Natural Area/Woodlot Inventory

Contents

• Urban woodlots and natural areas 
• Management goals: Determine the type of inventory that should be used.
• Inventory methods: Selecting inventory methods, scale, and sampling plan.
• Monitoring woodlots and natural areas: Ongoing process of tracking changes in forest communities over time and space.

Effective woodlot, natural parks, and area management rely on accurate knowledge of plant species composition, community structure, and how healthy its components are. Woodlot inventories differ from street tree inventories both in their spatial extent and in that a woodlot will have trees grown from naturally occurring seed, understory plants, wildlife, and other components not controlled by humans. Woodlot inventories can range from a basic timber cruise to a detailed inventory including soil, vegetation community, and wildlife inventory. The management goals for the woodlot generally determine the type of inventory chosen for a project. However, it is important to keep in mind that an inventory may bring to light new information (such as the presence of a species at risk or invasive plants) that might change management goals (Ma et al., 2021).

The first step in understanding what is in a woodlot is a survey of available aerial images and maps. Depending on when and why they were developed, existing maps may already delineate the different stand types, roads, and water bodies in a woodlot. Aerial imagery can be used to create these maps and to judge the accuracy of outdated or broad-scale maps when newer information is not available (Gougeon, 2014). Forest resource inventory maps are variably available across Canada and may be found through provincial open spatial data hubs [see chapter: National and Provincial Datasets]. LiDAR mapping may also be an option for stand delineation (Wang et al., 2004). 
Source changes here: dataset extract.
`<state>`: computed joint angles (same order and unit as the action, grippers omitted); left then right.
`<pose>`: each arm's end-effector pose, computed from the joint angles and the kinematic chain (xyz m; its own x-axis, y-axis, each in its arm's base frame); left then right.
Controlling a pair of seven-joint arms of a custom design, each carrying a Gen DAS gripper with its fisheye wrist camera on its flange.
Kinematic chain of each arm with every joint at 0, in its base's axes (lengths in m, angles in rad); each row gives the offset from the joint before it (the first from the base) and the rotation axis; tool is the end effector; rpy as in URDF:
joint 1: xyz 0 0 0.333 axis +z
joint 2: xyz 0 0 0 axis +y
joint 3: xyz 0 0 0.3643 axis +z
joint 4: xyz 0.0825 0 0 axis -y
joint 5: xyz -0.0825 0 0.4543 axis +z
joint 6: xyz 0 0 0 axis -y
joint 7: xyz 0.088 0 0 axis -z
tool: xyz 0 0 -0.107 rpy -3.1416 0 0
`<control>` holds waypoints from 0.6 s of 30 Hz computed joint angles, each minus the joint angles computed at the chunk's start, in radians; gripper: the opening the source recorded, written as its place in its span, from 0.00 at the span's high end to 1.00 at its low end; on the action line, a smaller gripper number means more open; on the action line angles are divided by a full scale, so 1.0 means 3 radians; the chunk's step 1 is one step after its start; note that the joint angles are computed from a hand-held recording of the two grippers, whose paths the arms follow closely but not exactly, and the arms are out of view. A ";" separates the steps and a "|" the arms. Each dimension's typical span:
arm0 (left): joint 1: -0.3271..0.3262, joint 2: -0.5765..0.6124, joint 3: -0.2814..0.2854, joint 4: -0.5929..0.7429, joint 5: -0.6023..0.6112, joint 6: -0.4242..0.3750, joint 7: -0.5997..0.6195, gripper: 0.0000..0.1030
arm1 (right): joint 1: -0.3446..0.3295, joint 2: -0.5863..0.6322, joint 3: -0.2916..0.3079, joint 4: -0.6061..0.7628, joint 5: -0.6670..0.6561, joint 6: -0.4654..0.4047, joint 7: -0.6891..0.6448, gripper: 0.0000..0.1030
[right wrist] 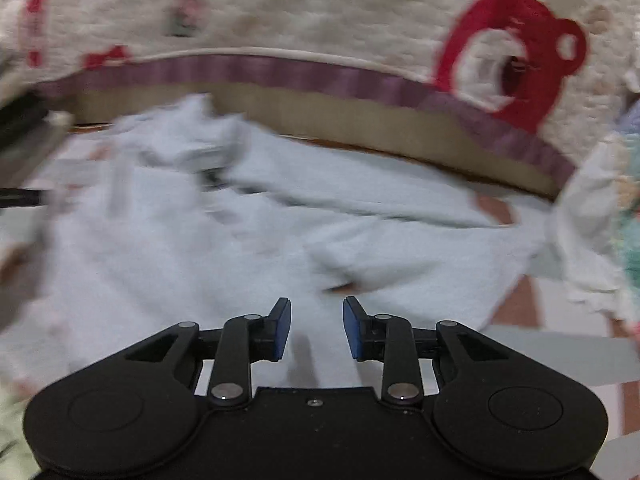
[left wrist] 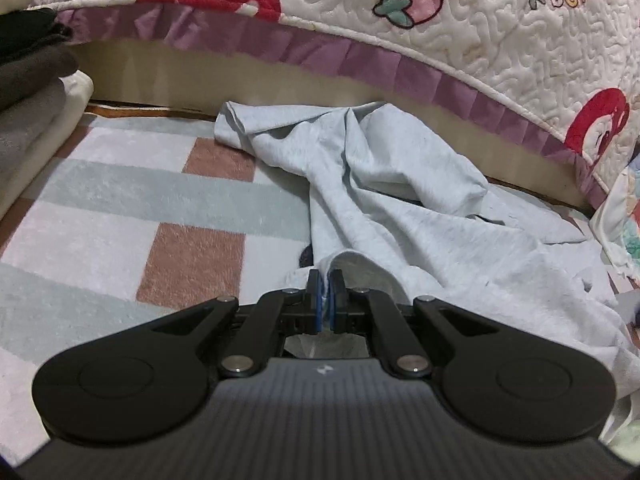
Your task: Fold clothes
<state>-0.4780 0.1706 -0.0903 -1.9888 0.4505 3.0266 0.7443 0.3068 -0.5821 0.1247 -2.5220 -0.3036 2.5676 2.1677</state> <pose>0.5750 -0.4022 0.4870 -0.2673 -0.9252 0.2693 -0.6921 -0.0101 -0.7218 0.4106 0.2010 0.5576 0.0447 -0.9989 -0.0143 -0.7751 -0.0257 -0.6313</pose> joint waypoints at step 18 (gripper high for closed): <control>-0.0032 0.0039 0.0078 0.0051 0.0416 0.0006 -0.0383 0.98 | 0.0201 0.0075 0.0144 -0.0032 -0.0380 -0.0658 0.0292 0.96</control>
<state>-0.4877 0.1822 -0.0670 -1.9734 0.5753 3.0283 0.6295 0.3669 -0.5597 0.1680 -2.5316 -0.4177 2.3703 2.2554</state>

After getting a basic idea of what stands and other features are present in a woodlot, a sampling plan can be developed to build a basic inventory. The simplest form of woodlot inventory sampling is a timber cruise. In this form of inventory, sample locations (plots of variable size) are selected where surveyors record tree species, diameter, and growth form, which are then used to estimate the number of each tree species and the amount of basal area and merchantable timber per hectare. There are many guides to timber cruising provided by provincial governments and woodlot associations. However, this kind of inventory does not provide sufficient information on forest structure, composition, plant diversity, non-tree plant species, soil condition, forest community, and other aspects of woodlots, which determine their ecological integrity, combined health, and classification. A more detailed inventory, often based on fixed area plots and which collects data on species besides trees as well as site characteristics, can better support tailored management for multiple purposes such as monitoring, habitat and species-at-risk protection, regeneration success, recreation, or carbon stock (Day and Puric-Mladenovic, 2012). One such inventory and monitoring program is the Vegetation Sampling Protocol (VSP) (Puric-Mladenovic, 2016), which can be adjusted to different spatial scales depending on landscape and management needs (Puric-Mladenovic & Baird, 2017). VSP is a sampling protocol that collects multipurpose, detailed information on trees and their size, but also a full species list, dead wood, and invasive species abundance (Sherman, 2015). VSP, as a strategic inventory, gathers information that is multi-functional and standardized (data collection and web-based portal for data entry), and gives a precise record of spatial extent and location, enabling field data to be transferred into diverse spatial formats and vegetation mapping products. It is also used for monitoring as it enables resampling and tracking changes in forest ecosystems over time and space. Detailed protocols such as this can be great resources when creating detailed inventories and flexible woodlot management plans.